## What is needed
Set down each entry from the block beneath, exactly as written.
── Material provided ──
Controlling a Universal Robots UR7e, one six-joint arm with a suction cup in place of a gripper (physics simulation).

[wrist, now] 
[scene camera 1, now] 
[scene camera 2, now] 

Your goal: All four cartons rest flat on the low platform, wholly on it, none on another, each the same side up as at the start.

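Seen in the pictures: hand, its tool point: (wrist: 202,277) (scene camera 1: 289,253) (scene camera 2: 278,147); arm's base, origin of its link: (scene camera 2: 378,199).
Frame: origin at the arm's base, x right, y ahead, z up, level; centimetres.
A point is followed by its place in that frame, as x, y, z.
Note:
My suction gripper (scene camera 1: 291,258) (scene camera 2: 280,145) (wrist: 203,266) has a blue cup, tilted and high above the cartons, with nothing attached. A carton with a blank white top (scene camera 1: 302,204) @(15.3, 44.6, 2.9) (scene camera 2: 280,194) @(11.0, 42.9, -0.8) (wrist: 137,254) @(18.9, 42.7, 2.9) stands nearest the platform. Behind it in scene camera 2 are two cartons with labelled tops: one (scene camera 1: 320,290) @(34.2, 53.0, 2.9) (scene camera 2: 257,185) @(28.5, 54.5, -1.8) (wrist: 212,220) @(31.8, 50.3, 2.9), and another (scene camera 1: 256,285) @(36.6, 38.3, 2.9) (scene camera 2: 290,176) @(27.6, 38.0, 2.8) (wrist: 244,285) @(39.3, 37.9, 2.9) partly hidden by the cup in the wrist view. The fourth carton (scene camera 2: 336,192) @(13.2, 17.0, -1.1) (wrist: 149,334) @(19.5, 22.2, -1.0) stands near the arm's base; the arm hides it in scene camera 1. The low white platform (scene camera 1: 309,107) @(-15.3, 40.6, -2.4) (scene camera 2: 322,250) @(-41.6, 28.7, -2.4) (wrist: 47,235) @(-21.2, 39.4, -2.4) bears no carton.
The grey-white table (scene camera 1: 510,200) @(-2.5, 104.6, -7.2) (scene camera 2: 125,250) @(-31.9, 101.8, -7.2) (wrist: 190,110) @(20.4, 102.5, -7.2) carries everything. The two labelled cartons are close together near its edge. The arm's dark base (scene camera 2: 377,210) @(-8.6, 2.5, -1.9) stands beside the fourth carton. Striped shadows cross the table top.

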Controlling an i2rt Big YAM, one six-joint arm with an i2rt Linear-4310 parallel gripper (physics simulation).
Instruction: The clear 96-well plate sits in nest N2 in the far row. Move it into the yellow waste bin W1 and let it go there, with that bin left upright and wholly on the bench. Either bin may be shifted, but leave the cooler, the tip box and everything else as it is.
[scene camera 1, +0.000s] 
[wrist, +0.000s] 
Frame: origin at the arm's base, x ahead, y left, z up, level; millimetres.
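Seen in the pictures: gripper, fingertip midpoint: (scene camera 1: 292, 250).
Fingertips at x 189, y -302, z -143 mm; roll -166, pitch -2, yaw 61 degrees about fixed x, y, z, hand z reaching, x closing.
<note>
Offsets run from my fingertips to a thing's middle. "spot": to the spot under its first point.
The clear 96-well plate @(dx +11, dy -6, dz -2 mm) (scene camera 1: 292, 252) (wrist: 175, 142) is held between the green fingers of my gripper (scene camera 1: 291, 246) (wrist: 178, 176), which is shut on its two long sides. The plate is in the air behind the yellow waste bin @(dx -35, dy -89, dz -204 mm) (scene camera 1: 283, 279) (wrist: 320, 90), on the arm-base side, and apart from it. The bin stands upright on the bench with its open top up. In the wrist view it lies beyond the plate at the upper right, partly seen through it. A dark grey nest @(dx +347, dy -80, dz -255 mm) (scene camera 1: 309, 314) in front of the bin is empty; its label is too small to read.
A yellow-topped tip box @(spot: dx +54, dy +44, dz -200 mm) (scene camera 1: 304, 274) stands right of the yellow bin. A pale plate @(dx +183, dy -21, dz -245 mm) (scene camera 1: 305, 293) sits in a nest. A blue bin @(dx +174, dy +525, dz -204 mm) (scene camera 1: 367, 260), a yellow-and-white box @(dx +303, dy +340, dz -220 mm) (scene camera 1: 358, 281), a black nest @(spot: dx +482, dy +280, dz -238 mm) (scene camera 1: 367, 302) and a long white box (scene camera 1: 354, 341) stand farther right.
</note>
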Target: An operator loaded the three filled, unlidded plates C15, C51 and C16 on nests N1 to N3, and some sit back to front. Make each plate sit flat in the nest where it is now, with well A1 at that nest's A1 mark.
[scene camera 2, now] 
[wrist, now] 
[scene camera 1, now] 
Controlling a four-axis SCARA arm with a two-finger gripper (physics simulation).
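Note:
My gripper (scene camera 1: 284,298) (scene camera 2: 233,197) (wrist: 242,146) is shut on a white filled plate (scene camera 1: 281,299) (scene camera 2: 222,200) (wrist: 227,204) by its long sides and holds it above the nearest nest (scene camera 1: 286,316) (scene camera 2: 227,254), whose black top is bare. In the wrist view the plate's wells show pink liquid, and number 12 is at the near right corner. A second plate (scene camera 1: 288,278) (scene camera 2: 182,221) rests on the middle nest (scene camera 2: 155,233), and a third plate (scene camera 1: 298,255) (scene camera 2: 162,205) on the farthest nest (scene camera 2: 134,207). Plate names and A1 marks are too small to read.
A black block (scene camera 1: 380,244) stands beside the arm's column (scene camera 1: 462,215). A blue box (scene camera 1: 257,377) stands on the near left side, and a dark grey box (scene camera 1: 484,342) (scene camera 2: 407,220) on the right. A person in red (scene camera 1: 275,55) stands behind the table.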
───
## Task response
Controlling a Universal Robots UR7e, one six-joint arm with a suction cup in place of a gripper (physics simulation).

[wrist, now] 
[scene camera 1, now] 
[scene camera 2, now] 

Your goal: All four cartons rest flat on the low platform, wholly on it, none on another, each the same side up as at the start.

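Seen in the pictures: hand, its tool point: (wrist: 202,277) (scene camera 1: 289,253) (scene camera 2: 278,147); arm's base, origin of its link: (scene camera 2: 378,199).
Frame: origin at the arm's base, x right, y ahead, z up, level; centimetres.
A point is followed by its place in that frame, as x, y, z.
Note:
My suction gripper (scene camera 1: 291,258) (scene camera 2: 280,145) (wrist: 203,266) has a blue cup, tilted and high above the cartons, with nothing attached. A carton with a blank white top (scene camera 1: 302,204) @(15.3, 44.6, 2.9) (scene camera 2: 280,194) @(11.0, 42.9, -0.8) (wrist: 137,254) @(18.9, 42.7, 2.9) stands nearest the platform. Behind it in scene camera 2 are two cartons with labelled tops: one (scene camera 1: 320,290) @(34.2, 53.0, 2.9) (scene camera 2: 257,185) @(28.5, 54.5, -1.8) (wrist: 212,220) @(31.8, 50.3, 2.9), and another (scene camera 1: 256,285) @(36.6, 38.3, 2.9) (scene camera 2: 290,176) @(27.6, 38.0, 2.8) (wrist: 244,285) @(39.3, 37.9, 2.9) partly hidden by the cup in the wrist view. The fourth carton (scene camera 2: 336,192) @(13.2, 17.0, -1.1) (wrist: 149,334) @(19.5, 22.2, -1.0) stands near the arm's base; the arm hides it in scene camera 1. The low white platform (scene camera 1: 309,107) @(-15.3, 40.6, -2.4) (scene camera 2: 322,250) @(-41.6, 28.7, -2.4) (wrist: 47,235) @(-21.2, 39.4, -2.4) bears no carton.
The grey-white table (scene camera 1: 510,200) @(-2.5, 104.6, -7.2) (scene camera 2: 125,250) @(-31.9, 101.8, -7.2) (wrist: 190,110) @(20.4, 102.5, -7.2) carries everything. The two labelled cartons are close together near its edge. The arm's dark base (scene camera 2: 377,210) @(-8.6, 2.5, -1.9) stands beside the fourth carton. Striped shadows cross the table top.
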
Controlling an i2rt Big YAM, one six-joint arm with an i2rt Linear-4310 parallel gripper (physics simulation).
Instruction: The clear 96-well plate sits in nest N2 in the far row. Move it into the yellow waste bin W1 and let it go there, with that bin left upright and wholly on the bench. Either bin may be shifted, but leave the cooler, the tip box and everything else as it is.
[scene camera 1, +0.000s] 
[wrist, +0.000s] 
Frame: origin at the arm's base, x ahead, y left, z up, level; millimetres.
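Seen in the pictures: gripper, fingertip midpoint: (scene camera 1: 292, 250).
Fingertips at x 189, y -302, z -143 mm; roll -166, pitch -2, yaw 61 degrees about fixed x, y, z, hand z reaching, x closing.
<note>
Offsets run from my fingertips to a thing's middle. "spot": to the spot under its first point.
The clear 96-well plate @(dx +11, dy -6, dz -2 mm) (scene camera 1: 292, 252) (wrist: 175, 142) is held between the green fingers of my gripper (scene camera 1: 291, 246) (wrist: 178, 176), which is shut on its two long sides. The plate is in the air behind the yellow waste bin @(dx -35, dy -89, dz -204 mm) (scene camera 1: 283, 279) (wrist: 320, 90), on the arm-base side, and apart from it. The bin stands upright on the bench with its open top up. In the wrist view it lies beyond the plate at the upper right, partly seen through it. A dark grey nest @(dx +347, dy -80, dz -255 mm) (scene camera 1: 309, 314) in front of the bin is empty; its label is too small to read.
A yellow-topped tip box @(spot: dx +54, dy +44, dz -200 mm) (scene camera 1: 304, 274) stands right of the yellow bin. A pale plate @(dx +183, dy -21, dz -245 mm) (scene camera 1: 305, 293) sits in a nest. A blue bin @(dx +174, dy +525, dz -204 mm) (scene camera 1: 367, 260), a yellow-and-white box @(dx +303, dy +340, dz -220 mm) (scene camera 1: 358, 281), a black nest @(spot: dx +482, dy +280, dz -238 mm) (scene camera 1: 367, 302) and a long white box (scene camera 1: 354, 341) stand farther right.
</note>
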Target: An operator loaded the three filled, unlidded plates C15, C51 and C16 on nests N1 to N3, and some sit back to front. Make each plate sit flat in the nest where it is now, with well A1 at that nest's A1 mark.
[scene camera 2, now] 
[wrist, now] 
[scene camera 1, now] 
Controlling a four-axis SCARA arm with a two-finger gripper (physics simulation).
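Note:
My gripper (scene camera 1: 284,298) (scene camera 2: 233,197) (wrist: 242,146) is shut on a white filled plate (scene camera 1: 281,299) (scene camera 2: 222,200) (wrist: 227,204) by its long sides and holds it above the nearest nest (scene camera 1: 286,316) (scene camera 2: 227,254), whose black top is bare. In the wrist view the plate's wells show pink liquid, and number 12 is at the near right corner. A second plate (scene camera 1: 288,278) (scene camera 2: 182,221) rests on the middle nest (scene camera 2: 155,233), and a third plate (scene camera 1: 298,255) (scene camera 2: 162,205) on the farthest nest (scene camera 2: 134,207). Plate names and A1 marks are too small to read.
A black block (scene camera 1: 380,244) stands beside the arm's column (scene camera 1: 462,215). A blue box (scene camera 1: 257,377) stands on the near left side, and a dark grey box (scene camera 1: 484,342) (scene camera 2: 407,220) on the right. A person in red (scene camera 1: 275,55) stands behind the table.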

The output contains nothing more.